Exercise directions → All of the data below should be printed again exactly, pictures excluded.

Dataset content →
=== Begin Enclosure ===
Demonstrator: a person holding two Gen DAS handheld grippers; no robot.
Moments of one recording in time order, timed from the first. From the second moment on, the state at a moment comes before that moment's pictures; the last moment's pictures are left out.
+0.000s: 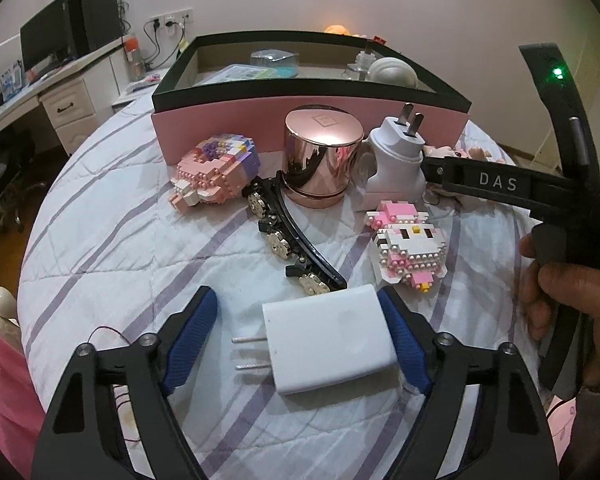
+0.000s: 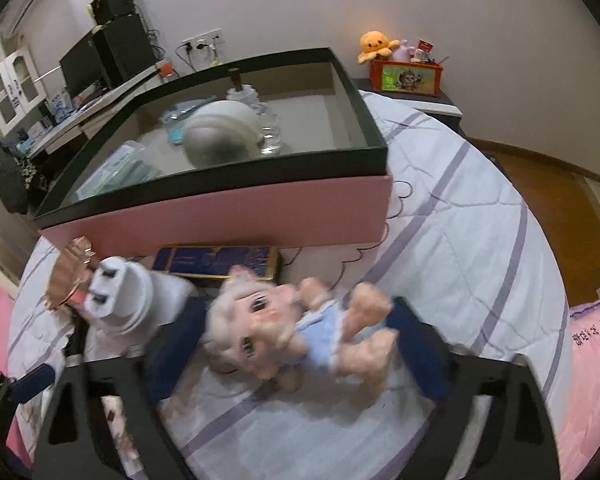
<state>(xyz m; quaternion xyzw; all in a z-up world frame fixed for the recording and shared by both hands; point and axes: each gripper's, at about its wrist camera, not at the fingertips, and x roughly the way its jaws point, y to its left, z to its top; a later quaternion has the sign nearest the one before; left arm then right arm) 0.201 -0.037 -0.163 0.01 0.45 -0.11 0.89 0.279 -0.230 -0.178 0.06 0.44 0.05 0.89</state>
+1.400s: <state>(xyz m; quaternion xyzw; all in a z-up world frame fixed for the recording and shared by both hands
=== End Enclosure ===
Answer box →
Demonstrator: a person holding two Gen DAS handheld grippers; no robot.
Moments of one recording in time order, timed from the first. From the second moment on, the state at a moment comes before that moment's pictures; the last moment's pictures are left out.
+0.000s: 
+0.000s: 
<state>(xyz m; quaternion xyzw; all in a z-up world frame fixed for the recording and shared by both hands; point and axes: each gripper's, at about its wrist camera, not at the fingertips, and x roughly the way its jaws point, y to its left, z to its top; a later quaternion has the sign nearest the one before; left arm then right arm) 0.201 -0.037 -0.163 0.01 0.45 -0.11 0.89 0.279 -0.230 -0.178 0.06 0.44 0.05 0.89</state>
+1.400s: <state>(xyz m; quaternion xyzw; all in a z-up world frame fixed for the recording and shared by both hands

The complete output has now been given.